Troisièmement,  le musée Jacquemart-André a obtenu le seul Caravage de l’Ermitage, à Saint- Pétersbourg (Russie), « Le Joueur de luth » en échange de son unique toile de Paolo Uccello. Cette toile n’était jamais sortie de Russie depuis sa restauration. Encore un  exploit ! Et quel tableau. On dit que c’était un des tableaux préférés du peintre. Le  tableau présente un jeune garçon un peu androgyne jouant du luth, les lèvres entrouvertes comme s’il chantait. Dans ce tableau Caravage a peint tous les genres qu’il affectionnait, ainsi à côté du musicien une nature morte peinte avec une grande dextérité, une partition clairement identifiable et un violon. Caravage s’était fait connaître dans ses premières années romaines en peignant « à la tâche » des natures mortes fruits et fleurs «  mais aussi des visages ». Une des particularités du peintre, en effet, était qu’il peignait toujours d’après nature, avec ses modèles sous les yeux. Il a ainsi inventé le naturalisme dans sa forme la plus pure.et inspirait des générations de peintres après lui.

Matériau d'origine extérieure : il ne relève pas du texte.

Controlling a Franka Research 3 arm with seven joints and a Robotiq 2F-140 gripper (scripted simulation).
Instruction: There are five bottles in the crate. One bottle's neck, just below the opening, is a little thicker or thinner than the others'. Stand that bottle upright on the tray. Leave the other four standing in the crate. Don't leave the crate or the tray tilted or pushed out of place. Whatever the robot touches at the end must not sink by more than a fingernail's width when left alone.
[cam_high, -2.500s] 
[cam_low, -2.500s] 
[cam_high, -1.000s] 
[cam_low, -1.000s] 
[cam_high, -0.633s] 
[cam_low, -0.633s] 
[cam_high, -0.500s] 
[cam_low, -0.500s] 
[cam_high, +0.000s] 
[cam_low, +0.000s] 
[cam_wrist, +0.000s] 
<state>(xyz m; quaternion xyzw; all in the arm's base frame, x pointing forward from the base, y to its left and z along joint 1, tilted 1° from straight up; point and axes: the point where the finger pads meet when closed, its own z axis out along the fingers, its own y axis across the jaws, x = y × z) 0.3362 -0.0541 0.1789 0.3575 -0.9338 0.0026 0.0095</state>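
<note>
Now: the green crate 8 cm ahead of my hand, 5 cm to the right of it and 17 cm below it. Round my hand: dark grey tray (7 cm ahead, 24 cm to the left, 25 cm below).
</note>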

 « Caravage à Rome, amis et ennemis », sacralisation  définitive du génie pictural révolutionnaire de ce géant de la peinture.

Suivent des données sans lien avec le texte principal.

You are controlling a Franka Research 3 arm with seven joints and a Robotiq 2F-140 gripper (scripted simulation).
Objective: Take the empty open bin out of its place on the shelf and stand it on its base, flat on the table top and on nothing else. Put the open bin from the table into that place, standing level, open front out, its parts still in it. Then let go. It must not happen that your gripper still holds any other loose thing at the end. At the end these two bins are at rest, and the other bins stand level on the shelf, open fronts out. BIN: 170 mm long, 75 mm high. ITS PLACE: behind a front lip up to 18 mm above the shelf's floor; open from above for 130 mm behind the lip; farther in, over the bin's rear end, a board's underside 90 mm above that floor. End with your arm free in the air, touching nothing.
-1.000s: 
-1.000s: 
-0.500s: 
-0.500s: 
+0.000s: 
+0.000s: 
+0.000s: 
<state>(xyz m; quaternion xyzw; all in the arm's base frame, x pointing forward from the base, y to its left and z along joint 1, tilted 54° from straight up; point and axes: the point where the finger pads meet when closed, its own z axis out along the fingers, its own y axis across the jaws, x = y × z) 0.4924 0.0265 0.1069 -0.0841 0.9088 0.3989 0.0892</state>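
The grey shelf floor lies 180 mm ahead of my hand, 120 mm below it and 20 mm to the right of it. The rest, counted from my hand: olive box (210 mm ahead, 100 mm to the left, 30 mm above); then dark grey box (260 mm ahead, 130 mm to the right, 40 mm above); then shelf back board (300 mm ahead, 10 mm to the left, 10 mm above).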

Quatrième performance de cette exposition est la juxtaposition, la comparaison entre Caravage et ses contemporains. Les tableaux du Caravage sont exposés avec les œuvres d’illustres contemporains, comme le Cavalier d’Arpin, Annibal Carrache, Orazio Gentileschi, Giovanni Baglione ou Ribera. Cette confrontation nous dévoile toute l’étendue du génie novateur de Caravage. Lorsque l’on est devant des tableaux tels que » le Saint Jerôme écrivant » comparé au Saint Jérôme de Orazio Gentileschi  ou même plus percutant encore devant « Le jeune Saint Jean baptiste au bélier » comparé au « Saint Jean Baptiste au mouton »  de Bartolomeo Manfredi, on ne peut qu’être fasciné devant  la suprématie du génie du Caravage. Le Saint Jérôme sort du tableau on le voit jaillissant avec un réalisme  saisissant, plein d’une énergie incroyable, d’une émotion brute. Caravage propose ainsi une nouvelle « grammaire picturale » basé sur l’étude de la réalité, Ses personnages sont humains, jusque dans leurs émotions.

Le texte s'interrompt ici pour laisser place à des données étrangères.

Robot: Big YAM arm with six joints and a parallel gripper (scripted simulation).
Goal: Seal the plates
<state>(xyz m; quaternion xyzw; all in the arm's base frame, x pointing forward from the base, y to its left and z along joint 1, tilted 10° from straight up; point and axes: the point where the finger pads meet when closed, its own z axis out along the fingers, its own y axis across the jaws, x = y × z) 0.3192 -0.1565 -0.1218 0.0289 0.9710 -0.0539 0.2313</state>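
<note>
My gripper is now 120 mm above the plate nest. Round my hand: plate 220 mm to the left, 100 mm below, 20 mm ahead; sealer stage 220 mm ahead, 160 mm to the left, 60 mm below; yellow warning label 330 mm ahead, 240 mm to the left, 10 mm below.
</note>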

Le dernier et cinquième challenge est de nous faire toucher du doigt en tous les cas de l’œil  l’effervescence artistique qui régnait alors dans Rome. Ainsi, trente et une œuvres sont réunies, Dix du Caravage, et vingt et une de ses contemporains. On sent l’émulation, la rivalité. La commissaire de l’exposition Franscesca Capelletti dit que c’est cette période profondément stimulante qui a donné sa maturité artistique à Caravage. Sans cette période il n’aurait pas atteint ses sommets,  sans cette concurrence acharnée il ne serait pas devenu Le Caravage.

 

UN bref résumé de la vie du peintre :
Le Caravage, de son vrai nom Michelangelo Merisi, est né à Milan, en 1571. Jeune peintre prometteur, il se rend à Rome en 1593 pour entrer dans l’atelier de Giuseppe Cesari, dit le Cavalier d’Arpin. C’est là qu’il se fait connaître de la haute noblesse italienne. C’est là qu’il affirme donc son art mais aussi qu’il multiplie les bagarres et divers incidents pour finir avec l’accusation de meurtre en 1606 qui le fera s’enfuir pour ne jamais revenir. Désormais, Il va mener une vie d’errance  en poursuivant toujours son travail pictural et ses problémes avec la justice. IL va aller à Malte, et ensuite en Sicile. En 1610, le Caravage décide de rentrer à Rome dans l’espoir d’être gracié par le pape. Il meurt de la malaria, avant d’arriver à destination, à l’âge de 38 ans.

Caravage a inventé un style révolutionnaire pour l’époque avec une grammaire et un vocabulaire pictural entièrement nouveau qui inspirea d’abord ses contemporains, tels que Carlo Saraceni, Orazio Gentileschi ou encore Bartolomeo Manfredi  et ensuite les générations futures. Ainsi, des peintres comme le Français Simon Vouet (1590-1649) ou l’Espagnol Diego Vélasquez (1599-1660) ont eu, à leurs débuts, une période dite «caravagesque ».

Exposition incontournable jusqu’au 28 janvier 2019 au Musée Jacquemart-André, Paris (8e).